Inclusion Criteria |
Notably, patients were allowed to enroll in the trial if they had tandem stenosis (two separate stenosis lesions) of the proximal and distal ICA, the proximal lesion being amenable to carotid endarterectomy18 and the distal lesion qualifying for EC-IC bypass. Which surgery was performed first was left to the discretion of the operating surgeons, with the caveat that CEA, if performed first, was to occur at least 30 days prior to randomization in the EC-IC Bypass Trial.

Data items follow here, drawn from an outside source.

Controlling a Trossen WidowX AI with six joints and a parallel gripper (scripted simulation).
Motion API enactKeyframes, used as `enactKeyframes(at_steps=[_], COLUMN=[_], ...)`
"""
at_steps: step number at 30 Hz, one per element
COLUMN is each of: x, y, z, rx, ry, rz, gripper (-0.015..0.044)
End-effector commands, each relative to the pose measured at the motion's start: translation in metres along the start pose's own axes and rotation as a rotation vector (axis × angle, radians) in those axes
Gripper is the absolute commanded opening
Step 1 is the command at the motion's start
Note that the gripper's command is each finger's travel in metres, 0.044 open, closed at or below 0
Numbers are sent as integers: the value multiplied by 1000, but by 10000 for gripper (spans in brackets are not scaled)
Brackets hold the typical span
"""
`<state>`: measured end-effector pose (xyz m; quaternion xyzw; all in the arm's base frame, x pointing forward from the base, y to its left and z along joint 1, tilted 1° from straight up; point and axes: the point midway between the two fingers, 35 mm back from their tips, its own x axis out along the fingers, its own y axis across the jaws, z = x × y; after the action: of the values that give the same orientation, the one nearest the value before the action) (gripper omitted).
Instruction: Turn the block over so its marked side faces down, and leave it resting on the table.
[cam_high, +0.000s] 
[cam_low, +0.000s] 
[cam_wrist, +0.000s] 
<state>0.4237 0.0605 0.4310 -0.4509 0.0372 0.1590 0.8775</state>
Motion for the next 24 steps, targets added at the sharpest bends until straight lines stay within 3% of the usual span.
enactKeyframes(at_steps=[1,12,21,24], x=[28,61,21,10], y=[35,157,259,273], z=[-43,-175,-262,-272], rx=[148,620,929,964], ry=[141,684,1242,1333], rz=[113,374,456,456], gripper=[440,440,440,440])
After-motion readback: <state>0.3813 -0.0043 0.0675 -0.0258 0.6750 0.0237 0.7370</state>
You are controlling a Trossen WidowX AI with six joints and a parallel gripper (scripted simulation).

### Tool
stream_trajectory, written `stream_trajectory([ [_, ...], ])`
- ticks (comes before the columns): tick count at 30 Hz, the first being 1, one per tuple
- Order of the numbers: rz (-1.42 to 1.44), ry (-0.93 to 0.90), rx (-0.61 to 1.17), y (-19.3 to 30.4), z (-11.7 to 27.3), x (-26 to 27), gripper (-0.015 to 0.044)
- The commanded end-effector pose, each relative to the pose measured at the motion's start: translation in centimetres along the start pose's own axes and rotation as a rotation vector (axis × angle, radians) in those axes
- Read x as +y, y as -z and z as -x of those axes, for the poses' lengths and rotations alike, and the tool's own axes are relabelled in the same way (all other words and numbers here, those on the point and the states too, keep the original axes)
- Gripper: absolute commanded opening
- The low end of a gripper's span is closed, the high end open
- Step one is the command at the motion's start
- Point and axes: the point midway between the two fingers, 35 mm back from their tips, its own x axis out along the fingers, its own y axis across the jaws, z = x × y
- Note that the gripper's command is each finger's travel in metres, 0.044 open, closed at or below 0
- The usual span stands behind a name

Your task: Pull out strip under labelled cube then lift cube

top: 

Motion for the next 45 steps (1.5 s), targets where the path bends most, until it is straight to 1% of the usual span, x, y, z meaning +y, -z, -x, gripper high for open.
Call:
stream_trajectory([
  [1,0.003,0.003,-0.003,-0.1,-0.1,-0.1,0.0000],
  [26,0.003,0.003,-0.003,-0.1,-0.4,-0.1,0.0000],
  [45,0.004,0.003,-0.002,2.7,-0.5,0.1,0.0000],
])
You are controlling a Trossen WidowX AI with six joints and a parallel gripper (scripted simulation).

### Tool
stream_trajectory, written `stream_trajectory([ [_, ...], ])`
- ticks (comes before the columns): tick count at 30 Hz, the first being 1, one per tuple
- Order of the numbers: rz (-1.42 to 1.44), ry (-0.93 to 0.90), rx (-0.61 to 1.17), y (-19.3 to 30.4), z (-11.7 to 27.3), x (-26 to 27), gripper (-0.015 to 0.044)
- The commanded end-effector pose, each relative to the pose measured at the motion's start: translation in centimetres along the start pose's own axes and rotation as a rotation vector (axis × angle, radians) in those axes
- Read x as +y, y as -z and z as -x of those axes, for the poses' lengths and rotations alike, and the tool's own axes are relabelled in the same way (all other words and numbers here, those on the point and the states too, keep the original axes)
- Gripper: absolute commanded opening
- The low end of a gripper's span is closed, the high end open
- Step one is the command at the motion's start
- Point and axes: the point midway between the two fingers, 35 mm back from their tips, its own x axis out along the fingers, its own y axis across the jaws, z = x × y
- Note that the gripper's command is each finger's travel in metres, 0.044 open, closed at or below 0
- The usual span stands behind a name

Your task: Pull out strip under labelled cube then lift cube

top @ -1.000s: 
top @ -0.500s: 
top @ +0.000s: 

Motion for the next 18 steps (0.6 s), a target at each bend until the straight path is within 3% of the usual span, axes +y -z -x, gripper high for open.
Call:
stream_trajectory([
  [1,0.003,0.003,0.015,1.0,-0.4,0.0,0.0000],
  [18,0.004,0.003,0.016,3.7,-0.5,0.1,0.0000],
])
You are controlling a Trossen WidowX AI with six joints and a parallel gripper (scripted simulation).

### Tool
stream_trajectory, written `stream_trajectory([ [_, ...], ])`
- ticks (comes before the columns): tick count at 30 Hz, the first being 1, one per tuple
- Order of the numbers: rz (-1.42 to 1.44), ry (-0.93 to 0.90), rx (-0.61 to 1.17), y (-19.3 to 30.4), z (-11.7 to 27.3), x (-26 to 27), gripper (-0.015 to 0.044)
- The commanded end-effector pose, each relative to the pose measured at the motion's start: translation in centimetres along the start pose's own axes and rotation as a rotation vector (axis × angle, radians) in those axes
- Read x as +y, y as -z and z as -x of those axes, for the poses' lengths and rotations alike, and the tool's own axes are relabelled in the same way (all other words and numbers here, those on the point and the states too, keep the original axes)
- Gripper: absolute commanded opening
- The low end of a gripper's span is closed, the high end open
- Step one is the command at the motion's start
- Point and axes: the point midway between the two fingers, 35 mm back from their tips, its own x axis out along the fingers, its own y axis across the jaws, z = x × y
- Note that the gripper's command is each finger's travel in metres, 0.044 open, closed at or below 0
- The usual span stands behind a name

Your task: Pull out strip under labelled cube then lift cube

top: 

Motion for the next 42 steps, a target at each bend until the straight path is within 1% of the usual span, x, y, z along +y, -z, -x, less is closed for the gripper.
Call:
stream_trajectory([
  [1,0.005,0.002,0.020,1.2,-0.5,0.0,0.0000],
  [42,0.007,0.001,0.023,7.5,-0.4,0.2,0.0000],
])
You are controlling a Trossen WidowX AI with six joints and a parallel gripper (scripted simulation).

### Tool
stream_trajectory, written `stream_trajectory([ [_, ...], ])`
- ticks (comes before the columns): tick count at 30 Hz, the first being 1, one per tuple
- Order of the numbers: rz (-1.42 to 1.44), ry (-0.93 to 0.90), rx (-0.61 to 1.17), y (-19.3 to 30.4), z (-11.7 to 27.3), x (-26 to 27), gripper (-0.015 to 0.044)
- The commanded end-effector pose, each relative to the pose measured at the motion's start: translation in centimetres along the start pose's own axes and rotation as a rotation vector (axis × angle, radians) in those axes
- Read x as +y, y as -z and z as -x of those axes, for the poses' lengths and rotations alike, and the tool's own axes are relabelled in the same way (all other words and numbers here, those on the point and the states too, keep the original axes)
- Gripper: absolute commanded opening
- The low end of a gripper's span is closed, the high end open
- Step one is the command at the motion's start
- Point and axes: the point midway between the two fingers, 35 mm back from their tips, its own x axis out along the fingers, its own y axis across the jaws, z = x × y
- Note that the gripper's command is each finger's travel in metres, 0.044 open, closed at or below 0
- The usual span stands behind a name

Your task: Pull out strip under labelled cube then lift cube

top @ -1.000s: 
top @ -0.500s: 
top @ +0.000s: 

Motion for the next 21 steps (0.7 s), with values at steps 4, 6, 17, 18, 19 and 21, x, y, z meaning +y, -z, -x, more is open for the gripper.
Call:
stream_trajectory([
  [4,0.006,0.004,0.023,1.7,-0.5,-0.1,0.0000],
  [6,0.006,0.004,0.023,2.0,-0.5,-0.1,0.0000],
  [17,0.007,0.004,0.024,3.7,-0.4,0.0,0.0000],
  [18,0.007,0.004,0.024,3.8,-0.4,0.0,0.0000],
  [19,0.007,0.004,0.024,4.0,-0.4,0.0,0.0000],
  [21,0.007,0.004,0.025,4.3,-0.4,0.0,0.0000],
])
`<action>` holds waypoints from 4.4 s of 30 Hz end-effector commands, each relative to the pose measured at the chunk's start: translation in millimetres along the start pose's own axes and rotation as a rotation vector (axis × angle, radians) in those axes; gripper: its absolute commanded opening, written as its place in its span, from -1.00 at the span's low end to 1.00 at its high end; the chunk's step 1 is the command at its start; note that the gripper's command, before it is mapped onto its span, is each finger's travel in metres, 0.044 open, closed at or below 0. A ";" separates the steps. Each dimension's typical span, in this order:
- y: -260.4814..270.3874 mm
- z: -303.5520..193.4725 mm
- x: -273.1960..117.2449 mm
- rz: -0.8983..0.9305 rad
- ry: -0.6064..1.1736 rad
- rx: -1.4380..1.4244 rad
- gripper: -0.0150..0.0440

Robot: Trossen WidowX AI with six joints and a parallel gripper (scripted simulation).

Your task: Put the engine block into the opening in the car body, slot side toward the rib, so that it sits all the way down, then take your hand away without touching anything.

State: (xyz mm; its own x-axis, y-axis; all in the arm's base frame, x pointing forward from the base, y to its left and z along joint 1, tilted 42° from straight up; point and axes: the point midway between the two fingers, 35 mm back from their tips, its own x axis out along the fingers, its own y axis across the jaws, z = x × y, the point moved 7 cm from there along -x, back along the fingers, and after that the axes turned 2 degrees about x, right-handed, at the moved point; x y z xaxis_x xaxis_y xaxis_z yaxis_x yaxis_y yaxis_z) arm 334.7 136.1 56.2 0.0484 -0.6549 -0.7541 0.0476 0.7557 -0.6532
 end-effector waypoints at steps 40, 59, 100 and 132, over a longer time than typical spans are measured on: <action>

The results of the trial demonstrated that EC-IC bypass provided no significant reduction in major and fatal strokes, ipsilateral strokes, major ipsilateral strokes, or all strokes and deaths combined. Separate analyses in patients with different angiographic lesions did not identify a subgroup with any benefit from surgery. They also reported 30-day surgical mortality and major stroke morbidity rates of 0.6% and 2.5%, respectively. The graft patency rate was reported as 96%, roughly similar to previous series.19
Study Criticism
Furthermore, the bypass study contained no description of patients’ collateral circulation sources into the clinically affected hemisphere. This information was considered critical with the advent of carotid endarterectomy data showing that intraoperative determination of collateral flow by radioactive xenon washout was predictive of subsequent stroke: no infarctions occurred in patients with collateral CBF greater than 40 ml/100 g/min, whereas strokes incidence was 3.4% per year when CBF was less than 25 ml/100 g/min.20 The concept applies to EC-IC bypass in that the ideal candidate would be one with naturally available but insufficient collateral channels, for which the bypass would provide improved blood flow.